In this paper, we consider an angiogenesis free boundary tumor model with external periodic nutrient supply. The model is in the form of a reaction–diffusion equation describing the concentration of nutrients $\sigma$ and an elliptic equation describing the distribution of the internal pressure $p$. The vasculature provides a periodic supply of nutrients to the tumor at a rate proportional to $\beta$, so that $\frac{\partial \sigma }{\partial \mathbf{n}}+\beta (\sigma -\varphi \left(t\right))=0$ holds on the boundary, where $\varphi \left(t\right)$ is the nutrient concentration outside the tumor. Here $\varphi \left(t\right)$ is a periodic function with period $T$ and satisfies $\varphi \left(t\right)=\varphi (t+T)$. A parameter $\mu$ in the model expresses the “aggressiveness” of the tumor. We prove that under non-radially symmetric perturbations, there exists a ${\mu }_{\ast }>0$ such that the $T$-periodic solution is linearly stable for $\mu <{\mu }_{\ast }$, and is linearly unstable for $\mu >{\mu }_{\ast }$.

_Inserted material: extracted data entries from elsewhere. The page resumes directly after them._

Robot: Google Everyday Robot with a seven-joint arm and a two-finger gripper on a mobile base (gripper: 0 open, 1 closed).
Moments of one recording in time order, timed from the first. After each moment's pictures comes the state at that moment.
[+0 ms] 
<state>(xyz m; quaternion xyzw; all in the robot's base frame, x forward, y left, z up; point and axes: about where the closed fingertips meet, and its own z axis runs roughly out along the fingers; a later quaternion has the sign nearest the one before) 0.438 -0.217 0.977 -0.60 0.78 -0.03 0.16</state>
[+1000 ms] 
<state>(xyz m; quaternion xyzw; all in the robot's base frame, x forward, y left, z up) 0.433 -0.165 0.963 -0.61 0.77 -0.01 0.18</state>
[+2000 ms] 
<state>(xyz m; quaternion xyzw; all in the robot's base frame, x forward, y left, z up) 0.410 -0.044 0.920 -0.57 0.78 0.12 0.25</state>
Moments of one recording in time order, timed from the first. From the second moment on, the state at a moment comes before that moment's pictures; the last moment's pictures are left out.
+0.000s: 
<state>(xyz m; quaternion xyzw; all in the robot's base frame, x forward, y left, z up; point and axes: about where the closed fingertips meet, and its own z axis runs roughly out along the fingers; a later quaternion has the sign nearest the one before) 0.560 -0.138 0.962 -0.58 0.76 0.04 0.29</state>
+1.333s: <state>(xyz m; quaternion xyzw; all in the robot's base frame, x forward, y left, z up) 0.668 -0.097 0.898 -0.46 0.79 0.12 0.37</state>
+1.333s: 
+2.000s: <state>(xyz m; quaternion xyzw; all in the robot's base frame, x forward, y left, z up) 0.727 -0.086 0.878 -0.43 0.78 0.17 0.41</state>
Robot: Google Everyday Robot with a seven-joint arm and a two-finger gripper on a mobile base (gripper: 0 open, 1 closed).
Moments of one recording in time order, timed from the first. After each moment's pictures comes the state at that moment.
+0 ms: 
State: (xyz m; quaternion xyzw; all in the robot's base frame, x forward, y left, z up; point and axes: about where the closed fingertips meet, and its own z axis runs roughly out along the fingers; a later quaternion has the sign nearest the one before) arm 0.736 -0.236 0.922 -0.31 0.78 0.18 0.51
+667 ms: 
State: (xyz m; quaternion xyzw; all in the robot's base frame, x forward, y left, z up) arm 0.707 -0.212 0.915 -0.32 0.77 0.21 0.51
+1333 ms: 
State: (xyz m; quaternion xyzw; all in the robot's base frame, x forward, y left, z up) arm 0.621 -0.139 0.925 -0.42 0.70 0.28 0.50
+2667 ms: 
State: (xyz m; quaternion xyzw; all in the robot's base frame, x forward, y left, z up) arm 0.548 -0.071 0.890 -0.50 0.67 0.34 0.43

在本文中，我们考虑具有外部周期性营养供应的无血管生成边界肿瘤模型。该模型采用反应扩散方程式的形式描述营养素的浓度$\sigma$ 和描述内部压力分布的椭圆方程 $p$。脉管系统以与肿瘤成比例的速率为肿瘤提供周期性的营养$\beta$， 以便 $\frac{\partial \sigma }{\partial \mathbf{ñ}}+\beta （\sigma -\varphi （Ť））=0$ 保持在边界上 $\varphi （Ť）$是肿瘤外的营养物浓度。这里$\varphi （Ť）$ 是周期的周期函数 $Ť$ 并满足 $\varphi （Ť）=\varphi （Ť+Ť）$。一个参数$\mu$在模型中表达了肿瘤的“侵略性”。我们证明在非径向对称扰动下，存在一个${\mu }_{\ast }>0$ 这样 $Ť$周期解对于 $\mu <{\mu }_{\ast }$，并且对于 $\mu >{\mu }_{\ast }$。